The Chinese investment vehicle known as "Golden Elephant No. 38" promises buyers a 7.2 percent return per year. That's more than double the rate offered on savings accounts nationally.
Absent from the product's prospectus is any indication of the asset underpinning Golden Elephant: a near-empty housing project in the rural town of Taihe, at the end of a dirt path amid rice fields in one of China's poorest provinces.
"They haven't even built a proper road here," said Li Chun, a car repairman, who said he lives in the project.
"The local government is holding onto the flats and only wants to sell them when prices go up."
Golden Elephant No. 38 is one of thousands of "wealth-management products", instruments aimed at monied investors, which have shown phenomenal growth over the last five years. Sales of them soared 43 percent in the first half of 2012 to 12.14 trillion yuan ($1.90 trillion), according to a report by CN Benefit, a Chinese wealth-management consultancy.

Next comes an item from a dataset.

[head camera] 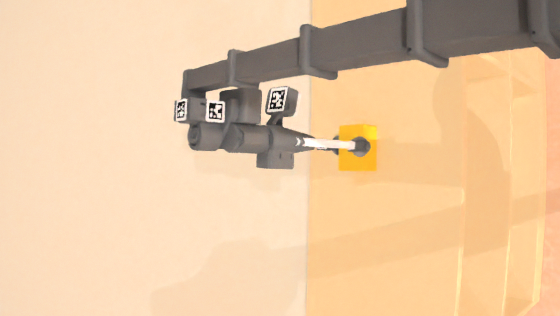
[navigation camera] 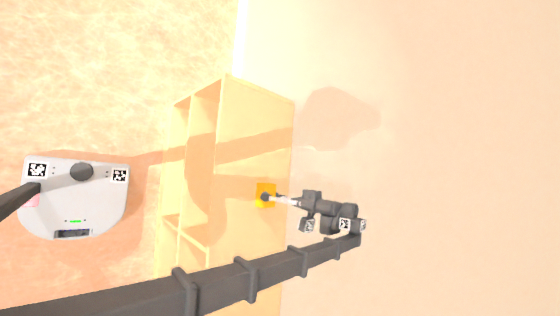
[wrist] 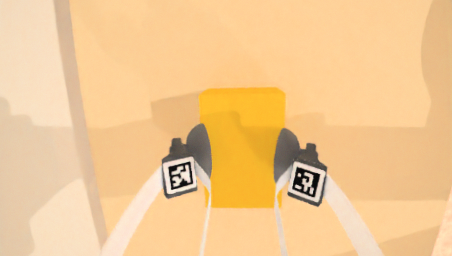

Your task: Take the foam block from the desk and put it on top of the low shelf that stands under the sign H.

They are usually created in China's "shadow banking" system - non-banking institutions that are not subject to the same regulations as banks - which has grown to account for around a fifth of all new financing in China.
Like the subprime-debt lending spree in the United States that helped spark the 2008 financial crisis, the products are often opaque, and usually dependent on high-risk underlying assets, such as the Taihe housing project.